Within a few years the agency had expanded and taken on top clients including Raleigh bikes and, crucially, Gloria Vanderbilt jeans, which for the first time gave Franks the opportunity to work with a big budget. She did not look back. Soon, she was boss of one of London's foremost agencies. "There had never been as creative, edgy an agency as we were."
At the height of Lynne Franks PR she began to examine her spirituality. Although brought up as a Liberal Jew, the religion "never really resonated" for her.
"My sister married a nice Jewish boy and ended up doing the Jewish thing. I married a non-Jew, and went on a spiritual journey. I started practising Buddhism through a number of friends in America. I had a lot of stress running a business and bringing up two kids. My friends said that chanting would sort me out. It definitely helped but I don't consider myself Buddhist anymore. I think it's all about integrating everything. I still meditate with a Hindu-based women's spiritual organisation and I also love the Jewish ritual and ceremony. My son, [comedian Josh Howie] follows a very Jewish path - he's a strong member of Westminster Synagogue and I sometimes go with him and his family."
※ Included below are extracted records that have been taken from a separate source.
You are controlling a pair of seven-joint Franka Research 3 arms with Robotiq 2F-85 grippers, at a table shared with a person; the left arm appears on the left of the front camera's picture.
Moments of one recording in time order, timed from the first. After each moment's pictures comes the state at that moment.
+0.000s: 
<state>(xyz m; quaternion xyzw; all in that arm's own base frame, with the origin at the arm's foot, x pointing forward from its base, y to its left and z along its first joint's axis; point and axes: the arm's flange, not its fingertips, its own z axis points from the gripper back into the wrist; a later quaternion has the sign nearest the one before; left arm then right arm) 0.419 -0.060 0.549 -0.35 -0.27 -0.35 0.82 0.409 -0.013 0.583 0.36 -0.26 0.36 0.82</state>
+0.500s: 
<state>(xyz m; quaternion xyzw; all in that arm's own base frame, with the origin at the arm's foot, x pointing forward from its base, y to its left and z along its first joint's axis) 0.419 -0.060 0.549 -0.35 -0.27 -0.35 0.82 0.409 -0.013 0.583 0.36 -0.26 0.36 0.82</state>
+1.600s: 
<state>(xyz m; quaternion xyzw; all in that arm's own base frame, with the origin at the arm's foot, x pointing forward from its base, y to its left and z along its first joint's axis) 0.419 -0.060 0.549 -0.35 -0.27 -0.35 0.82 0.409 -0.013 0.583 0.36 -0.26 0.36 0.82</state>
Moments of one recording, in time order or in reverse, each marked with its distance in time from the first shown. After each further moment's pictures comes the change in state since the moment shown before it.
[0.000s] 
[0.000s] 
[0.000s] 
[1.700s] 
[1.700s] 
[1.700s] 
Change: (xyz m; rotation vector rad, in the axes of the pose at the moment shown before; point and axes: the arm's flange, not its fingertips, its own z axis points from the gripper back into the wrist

Franks's work too has evolved since she left her company in the early '90s. Gradually, she found her calling was in encouraging and promoting women in business. In 2000, she wrote The Seed Handbook, in which she described a feminine way to create businesses. Since then, with the backing of the Regus Group, she has created B.Hive, specifically for women with small businesses.
She says: "I could see there was this need for a more feminine space where women who worked from home could come to and have their meetings and network." There are three branches so far - in Covent Garden, Manchester and Bristol, with more to come. She is also a consultant for several multinationals on the role of women within their organisations.
However, as always, Franks refuses to be tied down to a single project. She is making a foray into the world of journalism with a series of interviews for the JC featuring a selection of prominent women.
"I think there are some amazing Jewish women out there. My work is in the empowerment of women and I don't know whether there's a lot of awareness in the Jewish community of just how extraordinary these women are."